§ **Problem to solve**
Using the material below, copy every line where "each" appears.

§ **Dataset section**

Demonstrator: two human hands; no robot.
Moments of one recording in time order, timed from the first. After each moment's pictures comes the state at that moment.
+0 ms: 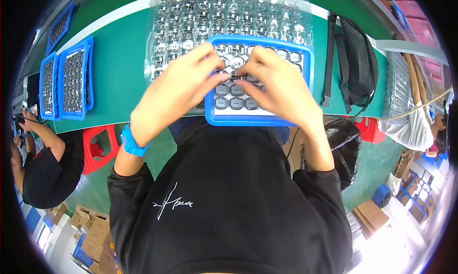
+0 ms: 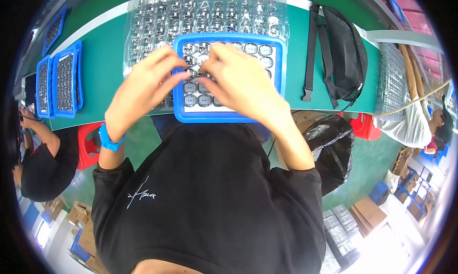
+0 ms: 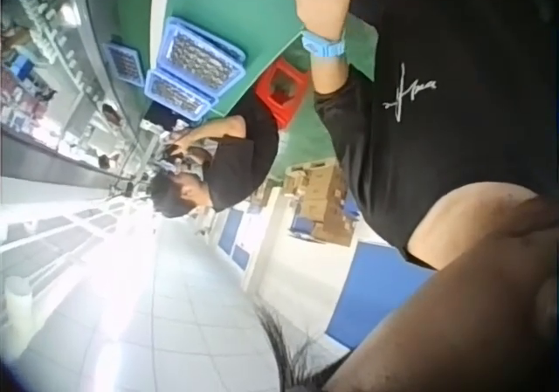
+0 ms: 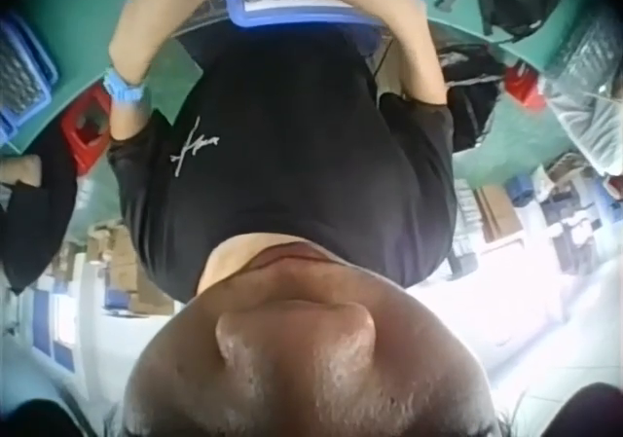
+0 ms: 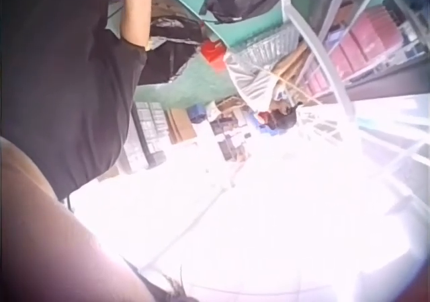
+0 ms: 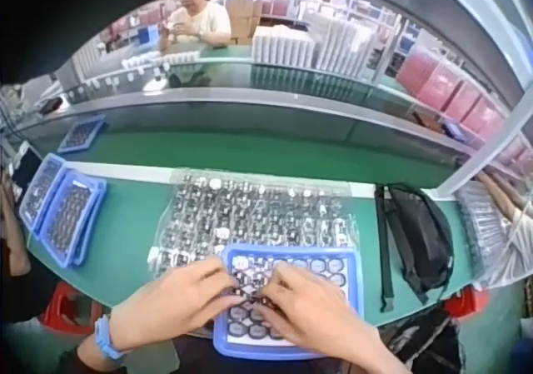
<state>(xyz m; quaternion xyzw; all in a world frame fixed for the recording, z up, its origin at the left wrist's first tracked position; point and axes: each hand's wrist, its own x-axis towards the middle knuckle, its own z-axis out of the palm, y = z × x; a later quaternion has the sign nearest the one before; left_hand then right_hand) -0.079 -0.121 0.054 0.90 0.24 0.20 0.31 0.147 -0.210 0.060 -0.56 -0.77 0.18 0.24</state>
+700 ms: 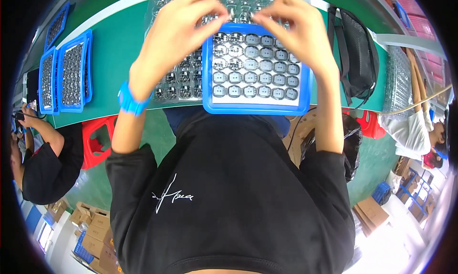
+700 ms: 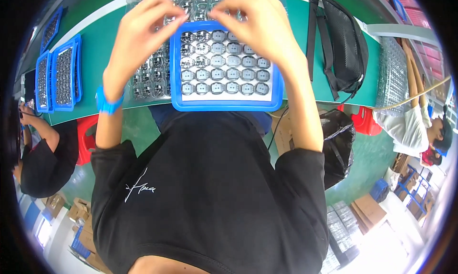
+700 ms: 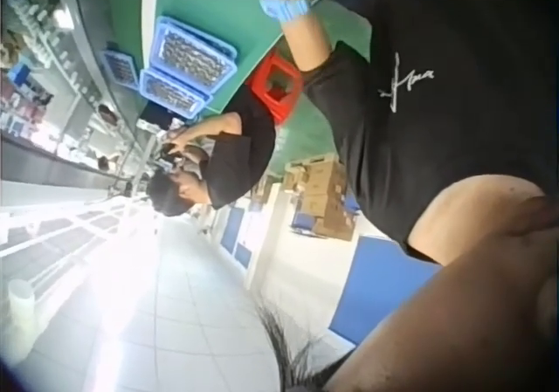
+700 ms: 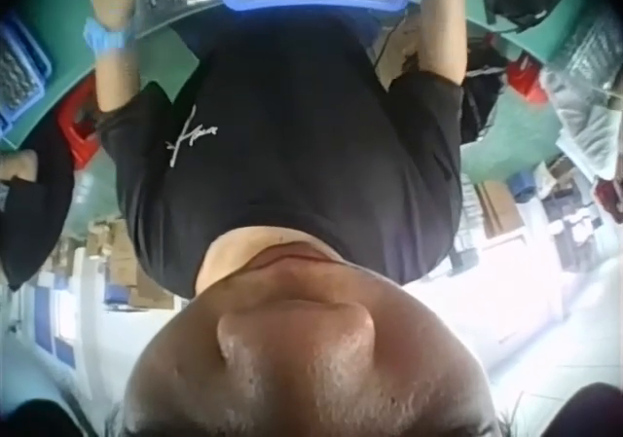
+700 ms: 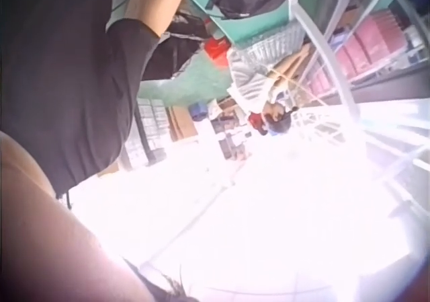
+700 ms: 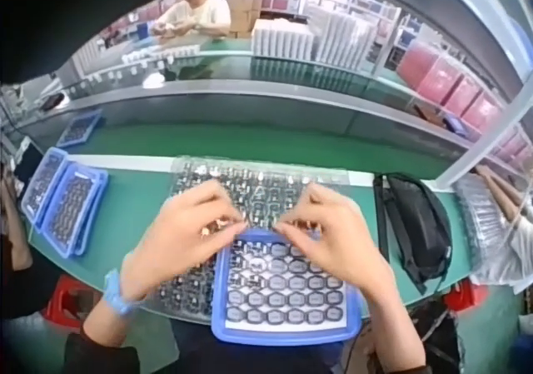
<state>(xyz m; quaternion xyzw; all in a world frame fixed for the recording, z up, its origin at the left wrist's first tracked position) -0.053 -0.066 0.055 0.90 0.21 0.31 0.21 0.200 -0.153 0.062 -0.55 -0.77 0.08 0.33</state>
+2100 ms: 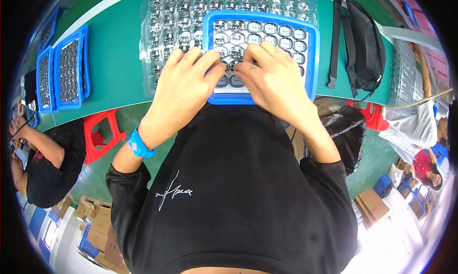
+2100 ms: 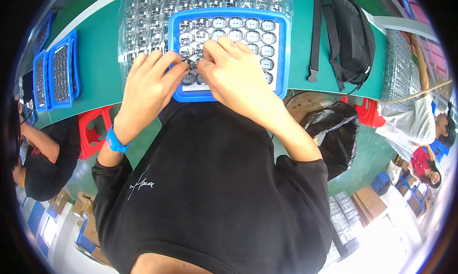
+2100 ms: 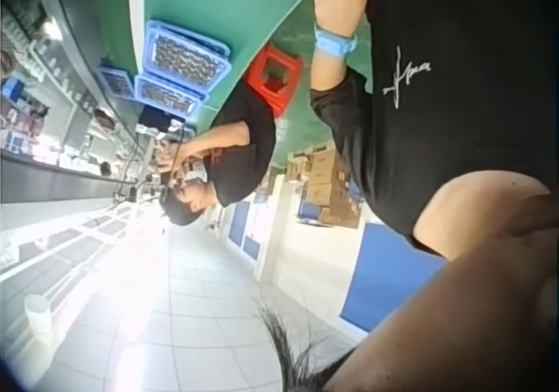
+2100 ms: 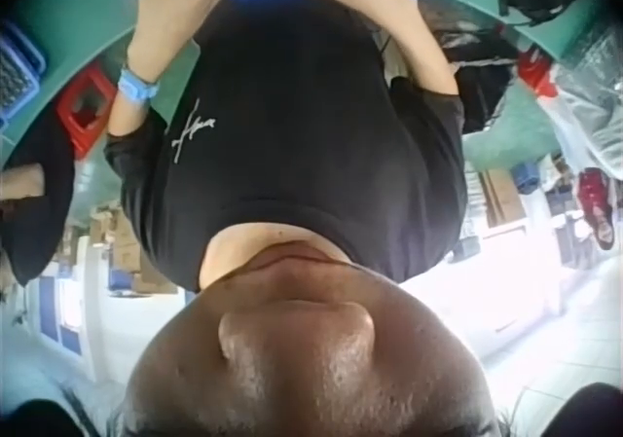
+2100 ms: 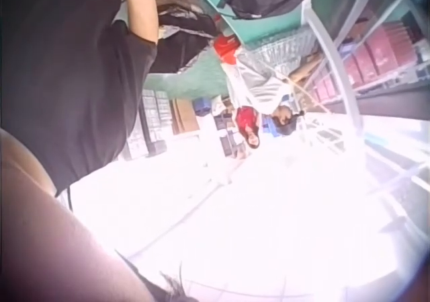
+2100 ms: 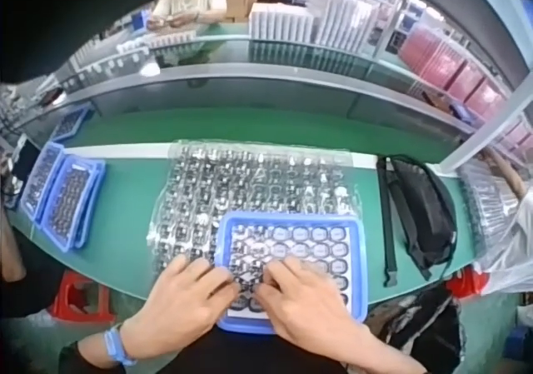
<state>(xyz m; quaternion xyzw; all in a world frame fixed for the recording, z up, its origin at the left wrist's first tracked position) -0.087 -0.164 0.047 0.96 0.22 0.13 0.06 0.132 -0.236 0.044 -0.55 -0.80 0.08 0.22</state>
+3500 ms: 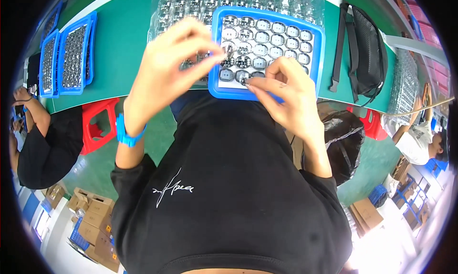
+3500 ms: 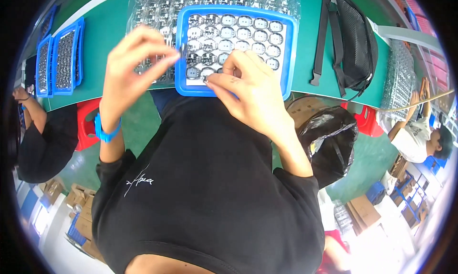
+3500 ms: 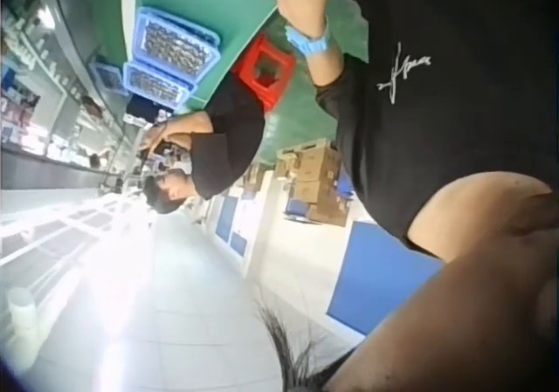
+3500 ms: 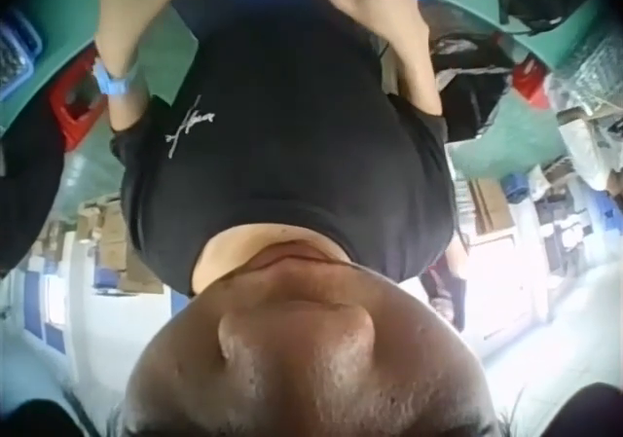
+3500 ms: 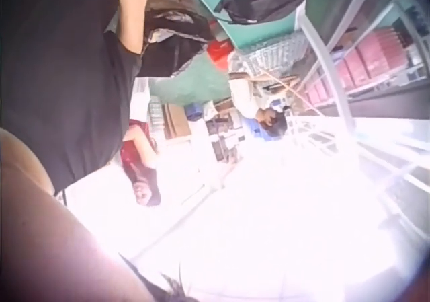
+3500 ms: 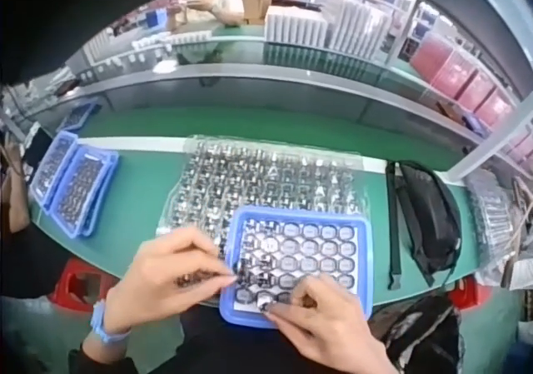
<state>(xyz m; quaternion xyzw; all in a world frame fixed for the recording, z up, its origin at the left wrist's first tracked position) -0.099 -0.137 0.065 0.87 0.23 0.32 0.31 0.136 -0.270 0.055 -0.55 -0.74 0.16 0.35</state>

§ **Task result**
Moments of one recording in time order, timed from the first. After each moment's pictures comes the state at that moment.
<state>(xyz m; quaternion xyzw; all in a world frame fixed for the recording, z up, its origin at the left wrist's first tracked position; point and axes: each hand's wrist, its own x-axis towards the middle knuckle, its own z-axis out of the palm, y = z × x; a later quaternion has the sign nearest the one before; left_hand then right_hand) -0.079 -0.121 0.054 0.90 0.24 0.20 0.31 0.147 -0.210 0.060 -0.56 -0.77 0.18 0.24</state>

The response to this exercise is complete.